Почему так чувствительно? Почему, когда тебе 30 лет или 40, сталкиваясь с обвинением, ты превращаешься в маленькую девочку? И больно, и обидно. И хочется выть от несправедливости. От невозможности себя отстоять. От бессилия.
Алинка плачет на моей кухне уже второй час. Она сегодня говорила с мамой по телефону. Это весомый повод плакать часами. Иногда. Для некоторых. Так бывает.
Алино состояние похоже на штангу в руках волка из мультика «Ну погоди». Помните? Когда на штангу села бабочка, волк накренился и как не крепился, ноги заплелись, его понесло, и случился большой бум. Так и Алинка. Она живет в равновесии. Но может накрениться и взорваться от легкого нажатия.
А тут не бабочка. Тут целая взрослая мама с огромным ведром тщательно продуманных отборных обвинений. И наверное, когда она выливает это ведро на голову Альки, есть у нее добрые намерения переделать, исправить, улучшить дочь. Как думаете?
- Конечно, свекровь можно понять, она тебе ненавидит, - сочувствует мама. – Как за что? Ты ее сыну жизнь испортила. Ничего хорошего с тобой не видел.
Аля задыхается. Перед глазами счастливое лицо мужа, который тащит на шее их карапуза в ванну. Глаза светятся. Там восхищение, гордость, умиление. Чуть слышно тихое бормотание: что-то про Алинку и ребенка, и подарок, и чудо…
Муж умер. Он никогда теперь не скажет, было ему хорошо или нет. Но она помнит его лицо, его дыхание, его счастье…
Алина не может вдохнуть воздух. Потому молчит. В голове крутятся вопросы к маме «с чего ты решила», «откуда ты знаешь». Но губы говорят другое:
- Значит, я виновата?
- Оба, и у тебя рыльце в пушку, - припечатывает мама. – Ребенка несчастным сделали.
И тут Аля проваливается. Падает в яму. Она снова маленькая. И никчемная.
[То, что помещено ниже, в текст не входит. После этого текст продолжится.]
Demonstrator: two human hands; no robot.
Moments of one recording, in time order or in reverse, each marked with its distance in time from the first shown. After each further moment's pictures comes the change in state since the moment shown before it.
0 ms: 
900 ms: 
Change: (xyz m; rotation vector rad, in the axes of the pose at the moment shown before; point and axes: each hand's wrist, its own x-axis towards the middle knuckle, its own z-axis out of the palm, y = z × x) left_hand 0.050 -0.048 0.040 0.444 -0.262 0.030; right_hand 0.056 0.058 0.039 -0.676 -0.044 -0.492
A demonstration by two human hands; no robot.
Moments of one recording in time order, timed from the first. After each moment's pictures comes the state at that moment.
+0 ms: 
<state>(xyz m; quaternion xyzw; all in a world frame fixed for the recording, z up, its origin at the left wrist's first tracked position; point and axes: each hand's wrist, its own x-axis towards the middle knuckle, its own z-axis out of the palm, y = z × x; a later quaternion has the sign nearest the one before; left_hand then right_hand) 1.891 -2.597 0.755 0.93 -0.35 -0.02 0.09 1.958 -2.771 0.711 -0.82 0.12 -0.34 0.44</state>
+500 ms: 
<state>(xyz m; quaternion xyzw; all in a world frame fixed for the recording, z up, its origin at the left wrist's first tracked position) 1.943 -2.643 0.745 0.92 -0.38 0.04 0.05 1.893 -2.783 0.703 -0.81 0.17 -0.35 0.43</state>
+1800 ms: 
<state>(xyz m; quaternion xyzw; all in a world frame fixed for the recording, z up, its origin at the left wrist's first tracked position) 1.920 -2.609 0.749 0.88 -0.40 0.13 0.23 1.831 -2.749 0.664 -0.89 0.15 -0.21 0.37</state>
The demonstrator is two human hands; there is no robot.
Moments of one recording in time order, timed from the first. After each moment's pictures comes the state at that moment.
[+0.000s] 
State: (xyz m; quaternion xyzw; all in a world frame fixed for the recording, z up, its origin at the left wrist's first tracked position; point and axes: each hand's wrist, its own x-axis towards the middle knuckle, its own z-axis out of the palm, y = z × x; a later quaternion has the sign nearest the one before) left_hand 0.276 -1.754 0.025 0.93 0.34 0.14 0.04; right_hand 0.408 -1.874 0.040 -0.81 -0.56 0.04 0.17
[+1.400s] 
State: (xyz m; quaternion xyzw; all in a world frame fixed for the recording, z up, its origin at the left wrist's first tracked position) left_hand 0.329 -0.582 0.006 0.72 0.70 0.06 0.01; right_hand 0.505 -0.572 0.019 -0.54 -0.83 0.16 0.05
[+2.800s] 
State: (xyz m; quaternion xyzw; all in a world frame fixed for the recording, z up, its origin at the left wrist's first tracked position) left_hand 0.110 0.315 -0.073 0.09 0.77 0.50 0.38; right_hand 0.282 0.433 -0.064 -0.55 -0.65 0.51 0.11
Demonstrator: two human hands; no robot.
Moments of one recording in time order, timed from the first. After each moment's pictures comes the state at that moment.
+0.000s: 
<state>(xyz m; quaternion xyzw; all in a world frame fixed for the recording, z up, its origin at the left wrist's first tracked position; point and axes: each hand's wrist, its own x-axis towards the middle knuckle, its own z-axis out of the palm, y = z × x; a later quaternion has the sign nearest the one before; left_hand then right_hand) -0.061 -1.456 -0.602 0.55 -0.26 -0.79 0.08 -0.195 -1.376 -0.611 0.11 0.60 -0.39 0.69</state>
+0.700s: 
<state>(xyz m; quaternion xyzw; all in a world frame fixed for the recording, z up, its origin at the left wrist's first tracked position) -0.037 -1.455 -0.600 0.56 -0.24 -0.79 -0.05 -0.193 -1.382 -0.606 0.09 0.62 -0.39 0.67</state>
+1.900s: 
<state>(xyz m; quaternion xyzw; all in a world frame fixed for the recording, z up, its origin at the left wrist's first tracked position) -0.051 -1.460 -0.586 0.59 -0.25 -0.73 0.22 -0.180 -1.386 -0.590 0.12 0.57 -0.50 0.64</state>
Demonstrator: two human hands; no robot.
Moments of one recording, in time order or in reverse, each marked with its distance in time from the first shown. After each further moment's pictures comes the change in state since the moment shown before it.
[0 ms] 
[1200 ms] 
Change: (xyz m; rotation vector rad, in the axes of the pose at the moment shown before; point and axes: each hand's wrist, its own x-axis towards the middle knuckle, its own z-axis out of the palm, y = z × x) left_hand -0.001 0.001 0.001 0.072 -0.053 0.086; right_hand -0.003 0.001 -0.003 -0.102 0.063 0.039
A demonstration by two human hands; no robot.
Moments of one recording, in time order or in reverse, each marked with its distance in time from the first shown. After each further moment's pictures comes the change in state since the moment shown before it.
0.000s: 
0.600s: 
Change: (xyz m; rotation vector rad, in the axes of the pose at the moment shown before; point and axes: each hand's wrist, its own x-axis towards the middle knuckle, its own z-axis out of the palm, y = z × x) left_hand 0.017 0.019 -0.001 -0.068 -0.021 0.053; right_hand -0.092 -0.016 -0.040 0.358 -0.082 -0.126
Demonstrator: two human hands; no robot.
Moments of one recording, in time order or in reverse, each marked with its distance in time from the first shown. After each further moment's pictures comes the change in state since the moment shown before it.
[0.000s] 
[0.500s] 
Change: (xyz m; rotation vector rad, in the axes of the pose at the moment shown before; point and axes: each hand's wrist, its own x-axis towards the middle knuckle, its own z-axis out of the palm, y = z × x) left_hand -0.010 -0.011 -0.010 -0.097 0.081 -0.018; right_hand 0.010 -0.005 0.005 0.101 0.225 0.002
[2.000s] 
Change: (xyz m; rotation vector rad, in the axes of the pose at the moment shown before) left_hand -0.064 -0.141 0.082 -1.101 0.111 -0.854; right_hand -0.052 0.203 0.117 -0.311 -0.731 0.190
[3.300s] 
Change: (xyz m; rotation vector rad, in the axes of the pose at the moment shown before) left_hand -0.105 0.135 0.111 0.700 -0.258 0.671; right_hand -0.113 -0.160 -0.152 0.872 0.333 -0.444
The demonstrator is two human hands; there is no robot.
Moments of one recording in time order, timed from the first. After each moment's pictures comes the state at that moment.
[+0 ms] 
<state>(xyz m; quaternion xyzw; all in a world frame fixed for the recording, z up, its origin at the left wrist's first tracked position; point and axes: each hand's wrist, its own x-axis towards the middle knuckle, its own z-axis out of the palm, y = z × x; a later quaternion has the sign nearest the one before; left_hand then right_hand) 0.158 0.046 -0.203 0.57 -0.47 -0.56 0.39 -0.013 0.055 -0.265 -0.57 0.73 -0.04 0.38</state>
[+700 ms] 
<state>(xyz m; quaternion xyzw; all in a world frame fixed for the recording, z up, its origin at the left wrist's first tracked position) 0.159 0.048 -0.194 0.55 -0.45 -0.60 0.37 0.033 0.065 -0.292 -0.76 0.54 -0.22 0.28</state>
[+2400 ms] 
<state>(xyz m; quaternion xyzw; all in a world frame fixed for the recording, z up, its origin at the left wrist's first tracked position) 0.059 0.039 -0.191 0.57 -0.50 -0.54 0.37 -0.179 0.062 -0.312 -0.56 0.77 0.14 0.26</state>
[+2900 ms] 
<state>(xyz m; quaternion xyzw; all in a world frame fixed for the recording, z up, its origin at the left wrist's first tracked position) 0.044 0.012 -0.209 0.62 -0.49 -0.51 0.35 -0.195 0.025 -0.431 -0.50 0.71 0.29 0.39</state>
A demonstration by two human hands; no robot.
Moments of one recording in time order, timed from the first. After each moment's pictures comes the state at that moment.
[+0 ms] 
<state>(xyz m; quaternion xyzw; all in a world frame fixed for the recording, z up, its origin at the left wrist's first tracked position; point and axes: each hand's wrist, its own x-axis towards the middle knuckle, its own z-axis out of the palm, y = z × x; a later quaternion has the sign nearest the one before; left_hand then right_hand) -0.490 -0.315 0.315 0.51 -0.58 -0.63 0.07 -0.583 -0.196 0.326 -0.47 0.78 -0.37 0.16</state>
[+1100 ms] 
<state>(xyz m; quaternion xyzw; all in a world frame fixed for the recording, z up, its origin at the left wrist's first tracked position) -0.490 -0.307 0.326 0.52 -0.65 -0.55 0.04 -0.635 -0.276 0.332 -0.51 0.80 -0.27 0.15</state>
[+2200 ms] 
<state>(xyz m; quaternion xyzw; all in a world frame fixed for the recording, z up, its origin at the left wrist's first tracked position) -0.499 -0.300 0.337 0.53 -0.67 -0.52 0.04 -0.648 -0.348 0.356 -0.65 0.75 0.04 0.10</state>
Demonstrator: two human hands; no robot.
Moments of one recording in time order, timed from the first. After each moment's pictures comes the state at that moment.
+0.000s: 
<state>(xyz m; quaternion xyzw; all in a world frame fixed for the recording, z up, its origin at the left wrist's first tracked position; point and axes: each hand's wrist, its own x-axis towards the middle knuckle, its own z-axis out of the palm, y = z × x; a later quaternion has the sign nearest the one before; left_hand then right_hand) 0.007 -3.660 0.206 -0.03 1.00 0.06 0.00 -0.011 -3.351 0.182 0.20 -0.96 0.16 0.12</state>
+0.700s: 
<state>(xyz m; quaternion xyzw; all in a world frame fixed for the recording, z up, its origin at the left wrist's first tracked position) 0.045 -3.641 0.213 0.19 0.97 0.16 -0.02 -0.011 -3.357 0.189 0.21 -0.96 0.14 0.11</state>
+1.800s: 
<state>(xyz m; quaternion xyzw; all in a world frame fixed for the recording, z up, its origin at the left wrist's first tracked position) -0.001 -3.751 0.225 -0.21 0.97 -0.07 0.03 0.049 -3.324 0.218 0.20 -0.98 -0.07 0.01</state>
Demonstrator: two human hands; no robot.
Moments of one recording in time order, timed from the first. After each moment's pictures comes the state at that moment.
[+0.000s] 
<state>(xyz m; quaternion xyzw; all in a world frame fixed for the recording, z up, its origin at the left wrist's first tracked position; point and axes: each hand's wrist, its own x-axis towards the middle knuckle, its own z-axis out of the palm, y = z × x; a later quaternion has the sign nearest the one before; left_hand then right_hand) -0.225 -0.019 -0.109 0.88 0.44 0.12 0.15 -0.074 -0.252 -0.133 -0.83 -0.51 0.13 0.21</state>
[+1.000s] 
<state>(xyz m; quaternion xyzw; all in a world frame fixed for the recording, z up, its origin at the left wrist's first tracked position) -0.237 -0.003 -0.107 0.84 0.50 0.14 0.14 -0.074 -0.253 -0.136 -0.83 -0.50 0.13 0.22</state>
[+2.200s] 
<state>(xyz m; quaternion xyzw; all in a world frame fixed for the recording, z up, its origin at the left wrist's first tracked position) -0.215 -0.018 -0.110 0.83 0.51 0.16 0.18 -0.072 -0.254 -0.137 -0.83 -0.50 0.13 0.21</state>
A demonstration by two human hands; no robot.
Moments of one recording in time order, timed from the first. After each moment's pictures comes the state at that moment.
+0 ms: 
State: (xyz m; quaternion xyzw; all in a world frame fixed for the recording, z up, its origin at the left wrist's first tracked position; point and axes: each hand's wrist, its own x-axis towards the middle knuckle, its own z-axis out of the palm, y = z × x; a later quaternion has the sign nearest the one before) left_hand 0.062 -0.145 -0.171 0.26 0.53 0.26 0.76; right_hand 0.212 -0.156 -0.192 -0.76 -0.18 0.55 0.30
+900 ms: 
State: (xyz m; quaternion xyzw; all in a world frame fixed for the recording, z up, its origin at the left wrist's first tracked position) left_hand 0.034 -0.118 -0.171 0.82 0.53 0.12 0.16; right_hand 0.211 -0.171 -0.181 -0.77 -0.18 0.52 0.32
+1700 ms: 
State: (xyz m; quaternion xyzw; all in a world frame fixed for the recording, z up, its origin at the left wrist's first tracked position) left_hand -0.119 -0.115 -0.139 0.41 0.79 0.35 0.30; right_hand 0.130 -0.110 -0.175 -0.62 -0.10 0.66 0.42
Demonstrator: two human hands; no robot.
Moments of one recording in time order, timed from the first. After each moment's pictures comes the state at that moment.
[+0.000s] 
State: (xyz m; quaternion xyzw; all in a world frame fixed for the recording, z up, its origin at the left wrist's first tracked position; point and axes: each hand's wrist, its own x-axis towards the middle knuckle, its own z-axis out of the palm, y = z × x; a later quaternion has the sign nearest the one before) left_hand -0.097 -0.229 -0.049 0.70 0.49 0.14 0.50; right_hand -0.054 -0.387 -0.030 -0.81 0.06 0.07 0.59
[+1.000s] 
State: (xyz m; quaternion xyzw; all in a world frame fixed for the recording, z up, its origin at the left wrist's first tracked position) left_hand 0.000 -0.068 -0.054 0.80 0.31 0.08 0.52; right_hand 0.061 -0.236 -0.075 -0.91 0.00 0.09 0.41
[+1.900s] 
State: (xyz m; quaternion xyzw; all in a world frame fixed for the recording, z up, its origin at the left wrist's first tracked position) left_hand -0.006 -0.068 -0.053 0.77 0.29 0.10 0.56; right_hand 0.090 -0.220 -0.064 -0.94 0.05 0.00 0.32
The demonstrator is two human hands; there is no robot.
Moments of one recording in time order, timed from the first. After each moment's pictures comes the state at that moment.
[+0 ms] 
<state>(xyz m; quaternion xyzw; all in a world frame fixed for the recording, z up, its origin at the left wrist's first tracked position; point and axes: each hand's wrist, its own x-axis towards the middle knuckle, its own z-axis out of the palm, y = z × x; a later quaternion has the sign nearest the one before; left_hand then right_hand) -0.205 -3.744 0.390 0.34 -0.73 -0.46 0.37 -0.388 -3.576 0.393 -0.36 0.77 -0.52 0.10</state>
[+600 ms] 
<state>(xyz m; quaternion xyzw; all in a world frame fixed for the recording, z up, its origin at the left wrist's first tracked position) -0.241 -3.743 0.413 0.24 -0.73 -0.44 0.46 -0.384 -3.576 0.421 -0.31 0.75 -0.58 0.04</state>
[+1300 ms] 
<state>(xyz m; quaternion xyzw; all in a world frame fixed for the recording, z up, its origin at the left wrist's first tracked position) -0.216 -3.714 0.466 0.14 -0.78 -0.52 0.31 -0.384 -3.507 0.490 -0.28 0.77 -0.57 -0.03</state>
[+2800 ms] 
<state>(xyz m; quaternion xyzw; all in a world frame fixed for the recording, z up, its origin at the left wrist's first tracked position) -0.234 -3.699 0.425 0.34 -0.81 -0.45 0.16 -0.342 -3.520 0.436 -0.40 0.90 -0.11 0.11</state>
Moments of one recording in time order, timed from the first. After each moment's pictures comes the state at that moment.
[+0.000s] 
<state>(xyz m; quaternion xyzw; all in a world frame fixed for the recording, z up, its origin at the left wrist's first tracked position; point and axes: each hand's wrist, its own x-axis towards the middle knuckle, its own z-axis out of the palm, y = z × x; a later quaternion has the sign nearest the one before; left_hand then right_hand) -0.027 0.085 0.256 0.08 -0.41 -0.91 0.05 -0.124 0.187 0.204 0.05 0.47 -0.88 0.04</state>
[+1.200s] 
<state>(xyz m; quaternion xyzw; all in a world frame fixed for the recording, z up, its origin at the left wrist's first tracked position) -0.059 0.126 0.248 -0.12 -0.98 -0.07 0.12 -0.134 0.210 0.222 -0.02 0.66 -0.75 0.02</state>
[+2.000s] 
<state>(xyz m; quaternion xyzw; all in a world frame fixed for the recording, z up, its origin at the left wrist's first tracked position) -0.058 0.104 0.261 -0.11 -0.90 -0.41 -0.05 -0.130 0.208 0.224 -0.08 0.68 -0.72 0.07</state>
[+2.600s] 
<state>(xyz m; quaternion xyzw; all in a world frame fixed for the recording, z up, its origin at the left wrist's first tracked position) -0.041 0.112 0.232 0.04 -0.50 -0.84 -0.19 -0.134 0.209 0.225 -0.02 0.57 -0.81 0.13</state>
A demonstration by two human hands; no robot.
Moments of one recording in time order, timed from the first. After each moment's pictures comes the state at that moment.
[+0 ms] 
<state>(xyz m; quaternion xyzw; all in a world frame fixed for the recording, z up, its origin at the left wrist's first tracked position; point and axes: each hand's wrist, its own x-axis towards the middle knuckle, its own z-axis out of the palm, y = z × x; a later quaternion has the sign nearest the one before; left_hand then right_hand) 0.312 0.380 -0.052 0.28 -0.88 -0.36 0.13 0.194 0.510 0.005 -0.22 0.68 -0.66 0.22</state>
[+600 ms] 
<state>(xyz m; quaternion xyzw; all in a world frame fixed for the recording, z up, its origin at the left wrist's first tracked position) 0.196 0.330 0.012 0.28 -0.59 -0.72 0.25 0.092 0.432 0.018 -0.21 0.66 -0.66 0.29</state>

И ничего не может с этим сделать.
- Ты уже жизнь прожила, и деградируешь, - развивает мама успех. – И ребенку жить не даешь.
Про ребенка разговор вечный: Аля плохо готовит, не вовремя укладывает спать, плохо гуляет, и вообще, ребенок слишком сильно ее любит и только ее слушается, что очень-очень плохо. Вот так.
Аля слышит только слово «жизнь» и слово «прожила». И вдруг начинает кричать:
- Не прожила! Я живу! Живу, - в руках оказывается кружка, и она начинает стучать ею по дивану. Кружка не бьется. Мама продолжает говорить. Аля стучит.
И вот теперь, спустя пару часов, слезы, сопли, 400 капель валерьянки. Алинка понемногу приходит в себя. В себя взрослую. Она чувствует себя растерянной, и растерзанной, и очень уставшей.
Почему так чувствительно? Почему не получается сразу положить трубку, не слушать, не слышать, не реагировать? Не проваливаться в состояние беспомощного малыша?
Но как не провалиться, если яма есть. В душе огромная зияющая брешь. Пустота. Ты ходишь по краю пустоты. И будешь падать в нее всякий раз от легкого толчка. Но в какой-то счастливый момент, упав в очередной раз, выбравшись в очередной раз, ты можешь понять, что произошло. Можешь увидеть себя. Посмотреть на себя. Проложить через эту яму для себя мостик. Или заполнить ее чем-то, что дружелюбнее пустоты. Но сначала – увидеть.
Алинка не может заблокировать маму. Она будет снова с ней говорить. А потом долго и мучительно отделять свою вину от своей не вины.